▶ _YOUR ASSIGNMENT_: Produce a verbatim copy of the entries listed below.
DATA SHOWN below:
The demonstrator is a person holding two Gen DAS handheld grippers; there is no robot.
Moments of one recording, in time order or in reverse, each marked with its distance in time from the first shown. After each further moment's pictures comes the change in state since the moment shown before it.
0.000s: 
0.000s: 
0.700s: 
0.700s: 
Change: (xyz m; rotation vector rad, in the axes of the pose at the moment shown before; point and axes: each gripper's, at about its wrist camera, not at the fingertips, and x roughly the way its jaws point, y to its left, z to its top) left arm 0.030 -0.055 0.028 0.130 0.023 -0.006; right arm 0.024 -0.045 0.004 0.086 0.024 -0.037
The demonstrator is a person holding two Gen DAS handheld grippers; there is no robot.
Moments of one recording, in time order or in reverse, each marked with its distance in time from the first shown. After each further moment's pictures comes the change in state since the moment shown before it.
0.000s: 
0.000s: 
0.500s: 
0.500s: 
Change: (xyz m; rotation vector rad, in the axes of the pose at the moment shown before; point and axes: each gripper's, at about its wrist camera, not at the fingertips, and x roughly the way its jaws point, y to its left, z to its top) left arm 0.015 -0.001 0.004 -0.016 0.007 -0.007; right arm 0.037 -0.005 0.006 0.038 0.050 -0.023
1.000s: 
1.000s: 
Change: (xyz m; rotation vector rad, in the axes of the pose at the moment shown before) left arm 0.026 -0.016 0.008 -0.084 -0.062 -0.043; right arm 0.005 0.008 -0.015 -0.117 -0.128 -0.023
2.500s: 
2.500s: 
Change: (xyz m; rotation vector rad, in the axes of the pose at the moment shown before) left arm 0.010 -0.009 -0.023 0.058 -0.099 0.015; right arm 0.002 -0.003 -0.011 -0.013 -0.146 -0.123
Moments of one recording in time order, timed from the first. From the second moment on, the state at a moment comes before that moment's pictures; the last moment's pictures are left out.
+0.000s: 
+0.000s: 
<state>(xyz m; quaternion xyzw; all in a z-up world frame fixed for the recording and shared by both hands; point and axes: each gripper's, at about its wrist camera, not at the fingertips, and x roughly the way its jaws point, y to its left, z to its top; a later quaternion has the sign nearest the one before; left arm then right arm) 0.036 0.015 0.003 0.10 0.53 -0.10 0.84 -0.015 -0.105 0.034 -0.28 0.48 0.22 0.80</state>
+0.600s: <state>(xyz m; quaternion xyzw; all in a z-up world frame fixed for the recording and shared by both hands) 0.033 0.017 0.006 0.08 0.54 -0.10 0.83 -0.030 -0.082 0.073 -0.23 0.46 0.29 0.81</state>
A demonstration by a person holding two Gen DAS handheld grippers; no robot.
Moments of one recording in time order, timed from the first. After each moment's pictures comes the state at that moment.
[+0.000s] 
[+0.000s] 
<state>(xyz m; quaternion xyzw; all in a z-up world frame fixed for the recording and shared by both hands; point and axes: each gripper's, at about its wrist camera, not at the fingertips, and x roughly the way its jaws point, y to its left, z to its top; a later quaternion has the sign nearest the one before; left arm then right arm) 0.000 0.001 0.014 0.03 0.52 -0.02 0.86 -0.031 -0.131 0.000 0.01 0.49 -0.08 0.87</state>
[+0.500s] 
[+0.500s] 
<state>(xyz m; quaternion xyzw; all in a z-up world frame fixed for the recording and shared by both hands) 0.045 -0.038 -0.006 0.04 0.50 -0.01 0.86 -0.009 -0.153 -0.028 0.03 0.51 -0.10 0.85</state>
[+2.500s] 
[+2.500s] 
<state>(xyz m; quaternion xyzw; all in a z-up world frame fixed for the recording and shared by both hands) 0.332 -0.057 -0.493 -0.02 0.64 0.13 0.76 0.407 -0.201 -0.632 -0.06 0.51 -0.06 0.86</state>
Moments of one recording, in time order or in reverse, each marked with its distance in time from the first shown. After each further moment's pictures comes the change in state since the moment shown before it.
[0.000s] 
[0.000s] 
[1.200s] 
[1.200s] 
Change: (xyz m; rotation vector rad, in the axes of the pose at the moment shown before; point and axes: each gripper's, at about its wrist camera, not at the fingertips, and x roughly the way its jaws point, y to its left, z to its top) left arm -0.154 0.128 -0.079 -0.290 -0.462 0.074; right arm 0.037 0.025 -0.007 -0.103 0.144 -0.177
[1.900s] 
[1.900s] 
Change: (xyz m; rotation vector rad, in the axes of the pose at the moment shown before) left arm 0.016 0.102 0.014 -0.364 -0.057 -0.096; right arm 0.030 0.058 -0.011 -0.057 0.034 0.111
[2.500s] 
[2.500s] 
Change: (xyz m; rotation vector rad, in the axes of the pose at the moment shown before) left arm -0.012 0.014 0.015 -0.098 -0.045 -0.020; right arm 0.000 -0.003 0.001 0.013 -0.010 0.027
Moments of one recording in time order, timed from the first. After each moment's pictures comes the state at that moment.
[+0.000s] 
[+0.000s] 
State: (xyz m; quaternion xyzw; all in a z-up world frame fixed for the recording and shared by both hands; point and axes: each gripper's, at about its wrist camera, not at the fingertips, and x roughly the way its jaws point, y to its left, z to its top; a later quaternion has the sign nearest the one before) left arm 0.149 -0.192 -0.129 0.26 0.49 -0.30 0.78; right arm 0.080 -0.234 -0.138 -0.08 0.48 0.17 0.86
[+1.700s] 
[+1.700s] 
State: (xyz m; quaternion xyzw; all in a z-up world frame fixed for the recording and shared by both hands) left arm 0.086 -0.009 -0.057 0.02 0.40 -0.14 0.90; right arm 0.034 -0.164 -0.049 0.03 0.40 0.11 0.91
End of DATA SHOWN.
▶ _ANSWER SECTION_:
The demonstrator is a person holding two Gen DAS handheld grippers; there is no robot.
Moments of one recording, in time order or in reverse, each marked with its distance in time from the first shown. After each further moment's pictures comes the change in state since the moment shown before it.
0.000s: 
0.000s: 
0.700s: 
0.700s: 
Change: (xyz m; rotation vector rad, in the axes of the pose at the moment shown before; point and axes: each gripper's, at about its wrist camera, not at the fingertips, and x roughly the way its jaws point, y to its left, z to its top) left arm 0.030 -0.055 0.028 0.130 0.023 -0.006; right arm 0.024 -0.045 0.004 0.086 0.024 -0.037
The demonstrator is a person holding two Gen DAS handheld grippers; there is no robot.
Moments of one recording, in time order or in reverse, each marked with its distance in time from the first shown. After each further moment's pictures comes the change in state since the moment shown before it.
0.000s: 
0.000s: 
0.500s: 
0.500s: 
Change: (xyz m; rotation vector rad, in the axes of the pose at the moment shown before; point and axes: each gripper's, at about its wrist camera, not at the fingertips, and x roughly the way its jaws point, y to its left, z to its top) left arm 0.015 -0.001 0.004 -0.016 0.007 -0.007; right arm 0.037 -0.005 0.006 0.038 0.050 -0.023
1.000s: 
1.000s: 
Change: (xyz m; rotation vector rad, in the axes of the pose at the moment shown before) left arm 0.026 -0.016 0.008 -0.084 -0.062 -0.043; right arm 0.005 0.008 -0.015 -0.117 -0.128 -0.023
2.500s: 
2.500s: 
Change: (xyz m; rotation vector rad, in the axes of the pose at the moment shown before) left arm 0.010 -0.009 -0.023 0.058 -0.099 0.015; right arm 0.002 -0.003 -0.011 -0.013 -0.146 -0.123
Moments of one recording in time order, timed from the first. From the second moment on, the state at a moment comes before that moment's pictures; the last moment's pictures are left out.
+0.000s: 
+0.000s: 
<state>(xyz m; quaternion xyzw; all in a z-up world frame fixed for the recording and shared by both hands; point and axes: each gripper's, at about its wrist camera, not at the fingertips, and x roughly the way its jaws point, y to its left, z to its top; a later quaternion has the sign nearest the one before; left arm then right arm) 0.036 0.015 0.003 0.10 0.53 -0.10 0.84 -0.015 -0.105 0.034 -0.28 0.48 0.22 0.80</state>
+0.600s: <state>(xyz m; quaternion xyzw; all in a z-up world frame fixed for the recording and shared by both hands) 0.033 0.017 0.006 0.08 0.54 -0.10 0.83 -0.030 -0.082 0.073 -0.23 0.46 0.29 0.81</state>
A demonstration by a person holding two Gen DAS handheld grippers; no robot.
Moments of one recording in time order, timed from the first. After each moment's pictures comes the state at that moment.
[+0.000s] 
[+0.000s] 
<state>(xyz m; quaternion xyzw; all in a z-up world frame fixed for the recording and shared by both hands; point and axes: each gripper's, at about its wrist camera, not at the fingertips, and x roughly the way its jaws point, y to its left, z to its top; a later quaternion has the sign nearest the one before; left arm then right arm) 0.000 0.001 0.014 0.03 0.52 -0.02 0.86 -0.031 -0.131 0.000 0.01 0.49 -0.08 0.87</state>
[+0.500s] 
[+0.500s] 
<state>(xyz m; quaternion xyzw; all in a z-up world frame fixed for the recording and shared by both hands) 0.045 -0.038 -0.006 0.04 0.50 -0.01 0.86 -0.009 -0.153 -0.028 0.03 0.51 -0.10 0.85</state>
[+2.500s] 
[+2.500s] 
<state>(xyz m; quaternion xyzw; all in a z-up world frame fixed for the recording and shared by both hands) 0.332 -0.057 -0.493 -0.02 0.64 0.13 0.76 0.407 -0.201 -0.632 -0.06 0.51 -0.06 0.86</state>
Moments of one recording, in time order or in reverse, each marked with its distance in time from the first shown. After each further moment's pictures comes the change in state since the moment shown before it.
[0.000s] 
[0.000s] 
[1.200s] 
[1.200s] 
Change: (xyz m; rotation vector rad, in the axes of the pose at the moment shown before; point and axes: each gripper's, at about its wrist camera, not at the fingertips, and x roughly the way its jaws point, y to its left, z to its top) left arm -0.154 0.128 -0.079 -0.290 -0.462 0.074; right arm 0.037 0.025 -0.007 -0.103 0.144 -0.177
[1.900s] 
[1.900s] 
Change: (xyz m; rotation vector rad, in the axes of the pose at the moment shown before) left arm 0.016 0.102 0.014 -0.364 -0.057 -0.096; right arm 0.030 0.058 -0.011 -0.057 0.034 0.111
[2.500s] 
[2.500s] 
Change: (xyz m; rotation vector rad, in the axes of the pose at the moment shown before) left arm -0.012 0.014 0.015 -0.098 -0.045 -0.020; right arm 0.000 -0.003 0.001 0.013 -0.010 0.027
Moments of one recording in time order, timed from the first. After each moment's pictures comes the state at that moment.
[+0.000s] 
[+0.000s] 
State: (xyz m; quaternion xyzw; all in a z-up world frame fixed for the recording and shared by both hands; point and axes: each gripper's, at about its wrist camera, not at the fingertips, and x roughly the way its jaws point, y to its left, z to its top; a later quaternion has the sign nearest the one before) left arm 0.149 -0.192 -0.129 0.26 0.49 -0.30 0.78; right arm 0.080 -0.234 -0.138 -0.08 0.48 0.17 0.86
[+1.700s] 
[+1.700s] 
State: (xyz m; quaternion xyzw; all in a z-up world frame fixed for the recording and shared by both hands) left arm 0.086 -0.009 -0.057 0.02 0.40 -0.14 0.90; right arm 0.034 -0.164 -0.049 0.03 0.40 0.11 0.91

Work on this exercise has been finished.